12. The method of claim 1, further comprising providing the de-biased versions of the relevance scores for use by a presentation mechanism to configure the presentation of the content items with a plurality of bias-inducing elements in accordance with the de-biased versions of the relevance scores.
13. A system comprising:
at least one processor; and
at least one memory coupled to the at least one processor, wherein the at least one memory comprises at least one instruction that, when executed by the at least one processor, cause the at least one processor to perform at least one operation comprising:
using a score prediction tower of a deep learning model to generate and output predicted relevance scores for respective content items;
using a bias prediction tower of the deep learning model to generate and output bias prediction embeddings;
using an isotonic layer of the deep learning model to combine the relevance scores output by the score prediction tower with the bias prediction embeddings output by the score prediction tower;
by the isotonic layer, generating and outputting de-biased versions of the relevance scores based on the combination of the relevance scores with the bias prediction embeddings; and
providing the de-biased versions of the relevance scores for use by at least one application, system, model, service, process, or device.
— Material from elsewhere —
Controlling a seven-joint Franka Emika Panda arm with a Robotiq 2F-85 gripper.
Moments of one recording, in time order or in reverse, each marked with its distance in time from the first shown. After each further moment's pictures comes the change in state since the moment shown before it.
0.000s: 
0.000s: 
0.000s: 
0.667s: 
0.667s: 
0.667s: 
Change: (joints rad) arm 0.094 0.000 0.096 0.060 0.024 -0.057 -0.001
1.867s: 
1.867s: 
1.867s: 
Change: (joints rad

14. The system of claim 13, wherein to generate the de-biased versions of the relevance scores, the isotonic layer simulates a step function; and wherein to simulate the step function, the isotonic layer at least one of applies a dot activation mechanism to the relevance scores or applies a modified piecewise fitting mechanism to the relevance scores.
15. The system of claim 13, wherein at least one of during training of the deep learning model, output of the isotonic layer is used in backpropagation of the score prediction tower and the output of the isotonic layer not used in backpropagation of the bias prediction tower, or the score prediction tower and the bias prediction tower are co-trained on same or different training data, wherein the score prediction tower is trained using position-neutral training data and the bias prediction tower is trained using relevance-neutral training data.
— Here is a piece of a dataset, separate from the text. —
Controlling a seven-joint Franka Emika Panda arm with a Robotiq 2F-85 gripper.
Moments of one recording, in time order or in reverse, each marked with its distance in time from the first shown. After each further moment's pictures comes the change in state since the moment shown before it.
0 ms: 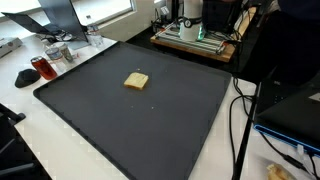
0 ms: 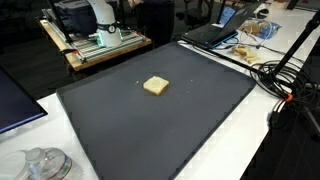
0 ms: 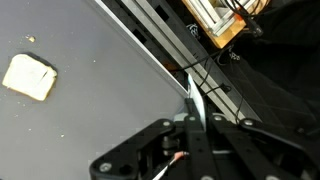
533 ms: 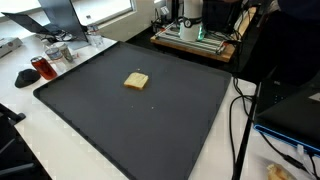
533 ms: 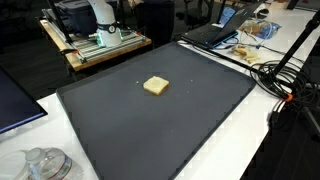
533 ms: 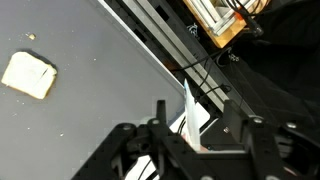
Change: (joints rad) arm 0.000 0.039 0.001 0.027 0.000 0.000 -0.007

16. The system of claim 13, wherein the isotonic layer of the deep learning model connects an output layer of the score prediction tower with an output layer of the bias prediction tower.
17. The system of claim 13, wherein at least one of the score prediction tower generates the predicted relevance scores independently of the bias prediction tower of the deep learning model, or the bias prediction tower generates the bias prediction embeddings independently of the scoring tower.
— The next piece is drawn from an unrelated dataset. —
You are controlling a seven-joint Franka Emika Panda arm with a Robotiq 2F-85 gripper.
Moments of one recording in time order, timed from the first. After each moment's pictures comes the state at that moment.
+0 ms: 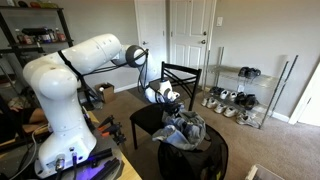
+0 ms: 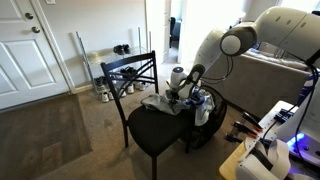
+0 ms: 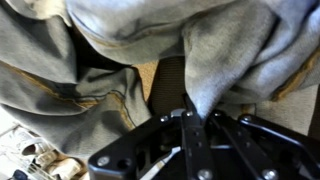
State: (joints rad) arm 0.16 1.27 -0.11 -1.46 -0.34 2.92 -0.17
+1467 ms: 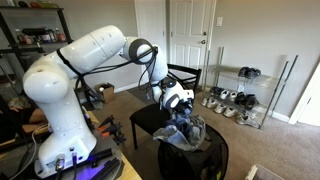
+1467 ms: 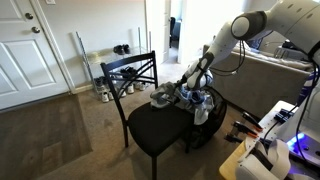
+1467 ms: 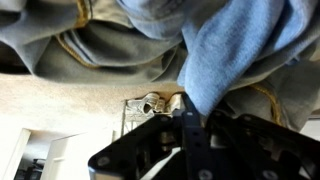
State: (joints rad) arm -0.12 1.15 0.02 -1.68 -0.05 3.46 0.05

18. At least one non-transitory machine-readable storage medium comprising at least one instruction that, when executed by at least one processor, causes the at least one processor to perform at least one operation comprising:
using a score prediction tower of a deep learning model to generate and output predicted relevance scores for respective content items;
using a bias prediction tower of the deep learning model to generate and output bias prediction embeddings;
using an isotonic layer of the deep learning model to combine the relevance scores output by the score prediction tower with the bias prediction embeddings output by the score prediction tower;
by the isotonic layer, generating and outputting de-biased versions of the relevance scores based on the combination of the relevance scores with the bias prediction embeddings; and
providing the de-biased versions of the relevance scores for use by at least one application, system, model, service, process, or device.
19. The at least one non-transitory machine-readable storage medium of claim 18, wherein to generate the de-biased versions of the relevance scores, the isotonic layer simulates a step function, and to simulate the step function, the isotonic layer applies a modified piecewise fitting mechanism to the relevance scores.
20. The at least one non-transitory machine-readable storage medium of claim 18, wherein the isotonic layer of the deep learning model connects an output layer of the score prediction tower with an output layer of the bias prediction tower.